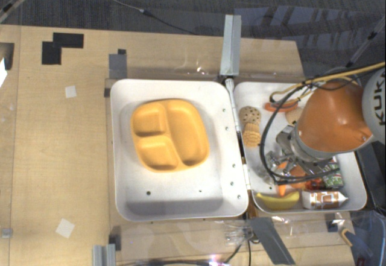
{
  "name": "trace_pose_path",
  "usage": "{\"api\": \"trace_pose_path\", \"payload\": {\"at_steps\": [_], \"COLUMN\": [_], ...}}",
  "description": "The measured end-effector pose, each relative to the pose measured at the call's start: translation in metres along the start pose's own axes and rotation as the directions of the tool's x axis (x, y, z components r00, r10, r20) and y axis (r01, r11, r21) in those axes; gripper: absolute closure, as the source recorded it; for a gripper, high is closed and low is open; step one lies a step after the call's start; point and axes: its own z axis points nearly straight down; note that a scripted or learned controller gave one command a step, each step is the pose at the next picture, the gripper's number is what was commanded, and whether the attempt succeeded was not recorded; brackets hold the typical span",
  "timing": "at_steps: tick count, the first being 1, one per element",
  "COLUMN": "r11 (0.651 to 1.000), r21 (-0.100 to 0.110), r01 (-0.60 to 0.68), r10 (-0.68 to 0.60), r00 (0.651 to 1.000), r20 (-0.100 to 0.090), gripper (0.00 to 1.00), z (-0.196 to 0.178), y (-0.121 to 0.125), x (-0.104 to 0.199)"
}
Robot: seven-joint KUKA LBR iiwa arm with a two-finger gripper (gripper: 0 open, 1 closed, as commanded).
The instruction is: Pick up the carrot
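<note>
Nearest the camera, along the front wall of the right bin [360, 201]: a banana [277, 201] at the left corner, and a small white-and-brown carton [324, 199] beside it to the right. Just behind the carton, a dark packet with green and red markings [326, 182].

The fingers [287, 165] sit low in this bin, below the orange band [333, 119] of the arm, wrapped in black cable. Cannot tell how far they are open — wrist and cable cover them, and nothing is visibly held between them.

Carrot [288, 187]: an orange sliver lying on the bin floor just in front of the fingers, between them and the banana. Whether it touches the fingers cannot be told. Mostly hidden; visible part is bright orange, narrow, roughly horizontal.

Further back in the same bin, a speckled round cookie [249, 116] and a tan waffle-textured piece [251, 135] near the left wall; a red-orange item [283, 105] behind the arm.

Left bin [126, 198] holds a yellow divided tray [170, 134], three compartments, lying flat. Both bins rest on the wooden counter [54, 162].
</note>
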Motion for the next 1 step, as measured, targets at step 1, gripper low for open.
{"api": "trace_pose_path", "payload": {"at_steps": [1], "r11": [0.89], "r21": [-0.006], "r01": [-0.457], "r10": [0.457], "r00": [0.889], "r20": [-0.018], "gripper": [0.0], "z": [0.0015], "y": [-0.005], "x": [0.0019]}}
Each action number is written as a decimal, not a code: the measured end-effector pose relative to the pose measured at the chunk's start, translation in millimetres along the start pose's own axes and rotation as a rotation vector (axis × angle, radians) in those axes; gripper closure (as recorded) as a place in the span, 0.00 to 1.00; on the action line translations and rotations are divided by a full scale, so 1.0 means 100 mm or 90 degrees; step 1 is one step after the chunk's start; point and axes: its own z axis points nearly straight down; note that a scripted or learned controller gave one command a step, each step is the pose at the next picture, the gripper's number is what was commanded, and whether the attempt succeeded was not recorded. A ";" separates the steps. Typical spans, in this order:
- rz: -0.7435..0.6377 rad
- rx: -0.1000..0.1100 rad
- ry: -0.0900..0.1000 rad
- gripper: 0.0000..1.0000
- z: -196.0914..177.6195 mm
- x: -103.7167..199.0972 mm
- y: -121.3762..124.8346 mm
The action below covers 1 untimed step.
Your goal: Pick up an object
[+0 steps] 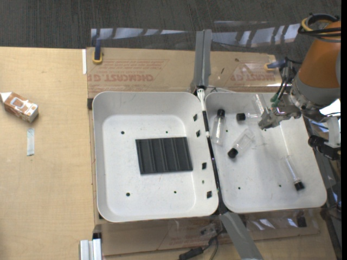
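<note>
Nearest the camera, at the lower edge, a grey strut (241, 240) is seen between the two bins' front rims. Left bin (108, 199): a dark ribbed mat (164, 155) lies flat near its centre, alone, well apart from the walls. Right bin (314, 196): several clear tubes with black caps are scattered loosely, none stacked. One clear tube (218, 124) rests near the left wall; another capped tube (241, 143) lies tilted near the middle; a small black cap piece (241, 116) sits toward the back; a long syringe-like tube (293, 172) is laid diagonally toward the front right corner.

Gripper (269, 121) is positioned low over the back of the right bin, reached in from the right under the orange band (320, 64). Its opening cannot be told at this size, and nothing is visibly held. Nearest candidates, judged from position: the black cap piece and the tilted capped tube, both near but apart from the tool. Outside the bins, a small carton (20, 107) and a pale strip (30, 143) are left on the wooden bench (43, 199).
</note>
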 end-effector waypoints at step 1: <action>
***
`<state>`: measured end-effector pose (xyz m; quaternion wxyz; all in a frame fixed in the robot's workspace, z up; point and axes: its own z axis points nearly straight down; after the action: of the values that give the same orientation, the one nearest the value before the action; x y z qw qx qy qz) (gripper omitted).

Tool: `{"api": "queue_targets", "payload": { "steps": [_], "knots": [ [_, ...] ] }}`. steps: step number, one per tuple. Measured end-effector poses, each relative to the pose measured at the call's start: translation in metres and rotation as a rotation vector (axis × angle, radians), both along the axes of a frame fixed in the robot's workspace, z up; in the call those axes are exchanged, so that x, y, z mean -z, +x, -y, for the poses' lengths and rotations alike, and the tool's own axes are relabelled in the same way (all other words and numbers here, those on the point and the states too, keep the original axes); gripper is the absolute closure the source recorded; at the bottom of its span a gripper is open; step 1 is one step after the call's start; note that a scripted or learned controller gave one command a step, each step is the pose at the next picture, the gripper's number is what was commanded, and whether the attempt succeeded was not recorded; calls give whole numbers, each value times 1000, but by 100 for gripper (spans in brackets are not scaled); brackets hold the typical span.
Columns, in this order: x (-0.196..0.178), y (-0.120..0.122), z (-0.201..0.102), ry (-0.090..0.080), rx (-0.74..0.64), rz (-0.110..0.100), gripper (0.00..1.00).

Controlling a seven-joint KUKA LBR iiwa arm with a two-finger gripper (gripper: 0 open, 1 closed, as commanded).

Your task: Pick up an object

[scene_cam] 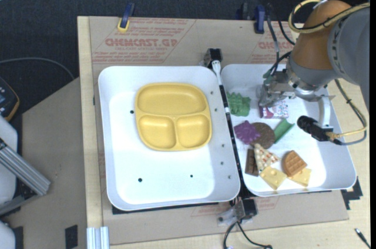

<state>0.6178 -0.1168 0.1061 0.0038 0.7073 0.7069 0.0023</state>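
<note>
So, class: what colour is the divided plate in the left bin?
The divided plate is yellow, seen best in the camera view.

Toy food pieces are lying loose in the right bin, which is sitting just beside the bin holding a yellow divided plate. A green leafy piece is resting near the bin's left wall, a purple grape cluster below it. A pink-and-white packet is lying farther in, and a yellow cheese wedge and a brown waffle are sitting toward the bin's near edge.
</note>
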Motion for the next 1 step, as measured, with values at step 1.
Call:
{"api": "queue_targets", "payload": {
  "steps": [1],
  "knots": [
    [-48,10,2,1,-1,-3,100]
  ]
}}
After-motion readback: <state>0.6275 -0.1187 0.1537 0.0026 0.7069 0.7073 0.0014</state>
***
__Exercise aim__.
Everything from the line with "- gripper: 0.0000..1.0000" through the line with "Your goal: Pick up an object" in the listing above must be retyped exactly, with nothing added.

__Reply__.
- gripper: 0.0000..1.0000
- z: -196.0914..177.6195 mm
- x: -103.7167..199.0972 mm
- y: -121.3762..124.8346 mm
The action below covers 1 untimed step.
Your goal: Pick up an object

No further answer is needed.